The SFA's mission was to ensure that people and businesses could access the skills training they needed to succeed in playing their part in society and in growing England’s economy. This was done in the context of policy set by government and informed by the needs of businesses, communities and regions, and sector and industry bodies.

The SFA employed around 925 staff at its head office in Coventry and in offices around England. It ran the National Apprenticeship Service and the National Careers Service.

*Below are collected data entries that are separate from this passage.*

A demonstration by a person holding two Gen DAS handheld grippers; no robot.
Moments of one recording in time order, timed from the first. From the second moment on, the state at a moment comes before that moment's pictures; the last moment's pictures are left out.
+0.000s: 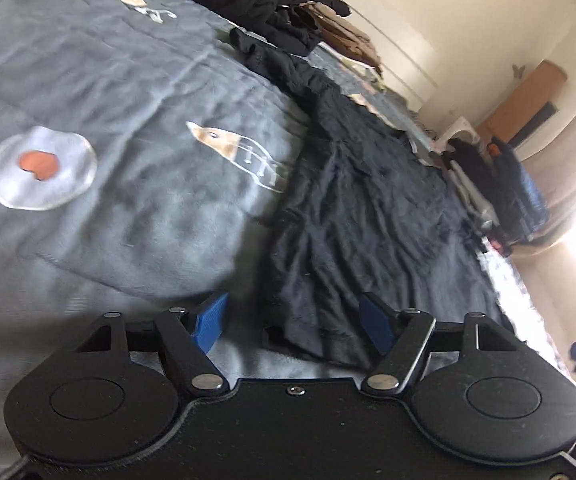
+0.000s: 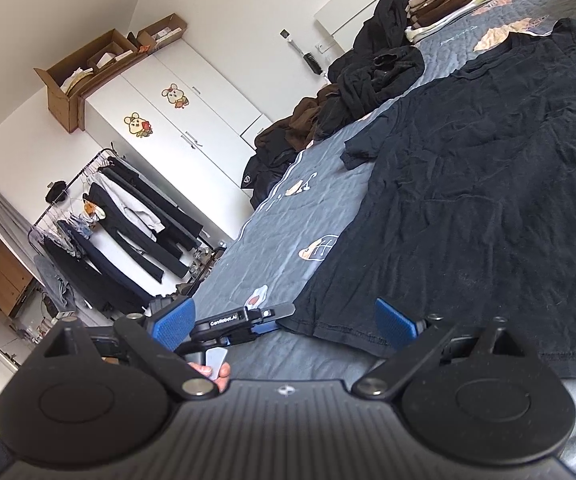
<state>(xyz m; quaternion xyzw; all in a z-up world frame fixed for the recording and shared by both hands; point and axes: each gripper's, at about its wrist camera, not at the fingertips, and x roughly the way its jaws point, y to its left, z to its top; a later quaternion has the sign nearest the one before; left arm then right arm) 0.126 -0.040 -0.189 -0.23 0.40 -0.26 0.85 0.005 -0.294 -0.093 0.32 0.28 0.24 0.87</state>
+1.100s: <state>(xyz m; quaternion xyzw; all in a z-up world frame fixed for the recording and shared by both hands) 0.126 -0.041 -0.201 -0.34 0.37 -0.26 0.82 0.000 -0.301 -0.090 0.33 0.27 0.25 0.87</state>
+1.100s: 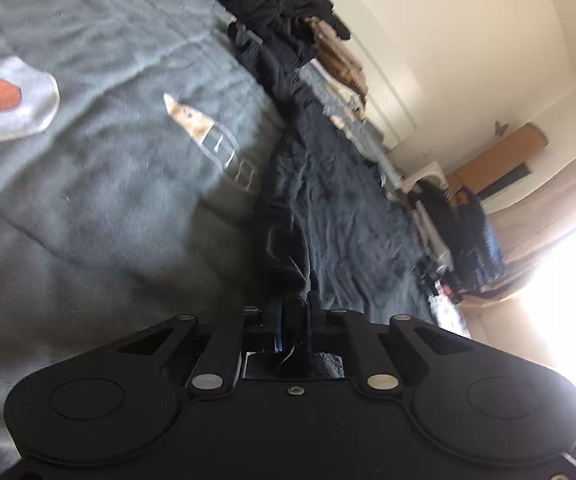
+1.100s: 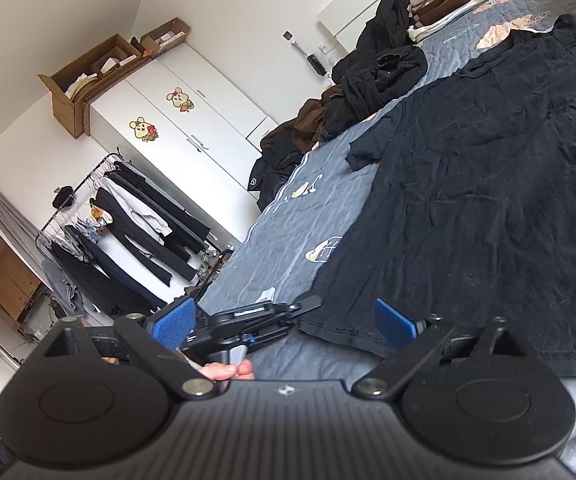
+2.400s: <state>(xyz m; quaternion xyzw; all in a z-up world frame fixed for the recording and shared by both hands) 0.142 -0.062 -0.216 -0.34 0.38 -0.30 0.81 -0.002 -0.297 -0.088 0.32 0.27 0.26 0.87</state>
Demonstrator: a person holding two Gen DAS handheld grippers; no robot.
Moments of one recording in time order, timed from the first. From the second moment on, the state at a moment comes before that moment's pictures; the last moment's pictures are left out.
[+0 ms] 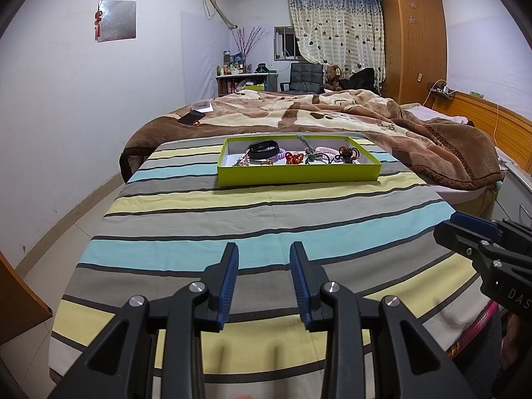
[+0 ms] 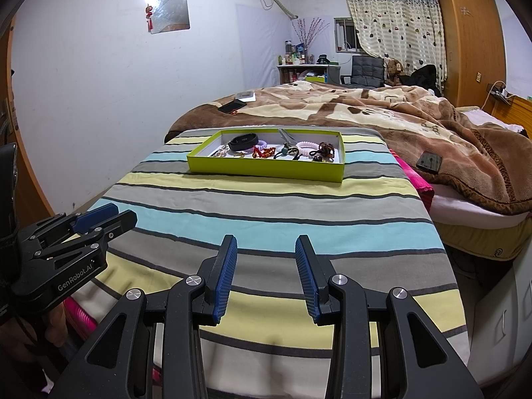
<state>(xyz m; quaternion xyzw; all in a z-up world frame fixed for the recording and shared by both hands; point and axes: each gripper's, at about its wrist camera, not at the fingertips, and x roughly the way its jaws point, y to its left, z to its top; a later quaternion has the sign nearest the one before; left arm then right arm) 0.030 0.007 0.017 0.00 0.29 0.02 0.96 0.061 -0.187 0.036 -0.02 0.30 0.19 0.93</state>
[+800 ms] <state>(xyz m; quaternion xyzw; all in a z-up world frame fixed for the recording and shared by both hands) 0.029 0.005 0.017 0.00 0.29 0.03 0.96 0.061 -0.186 0.035 -0.02 0.31 0.19 0.93</state>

In January 2012, Chief Executive Geoff Russell announced his resignation, and on 30 May 2012, it was announced by Skills Minister, John Hayes that Kim Thorneywork had been appointed as interim chief executive. In November 2014, Peter Lauener was appointed as chief executive.

Following machinery of Government changes, the Skills Funding Agency became an executive agency of the Department for Education in 2016.

The Skills Funding Agency was abolished on 31 March 2017. Its former functions, together with those of the former Education Funding Agency, were transferred to the Education and Skills Funding Agency, created on 1 April 2017.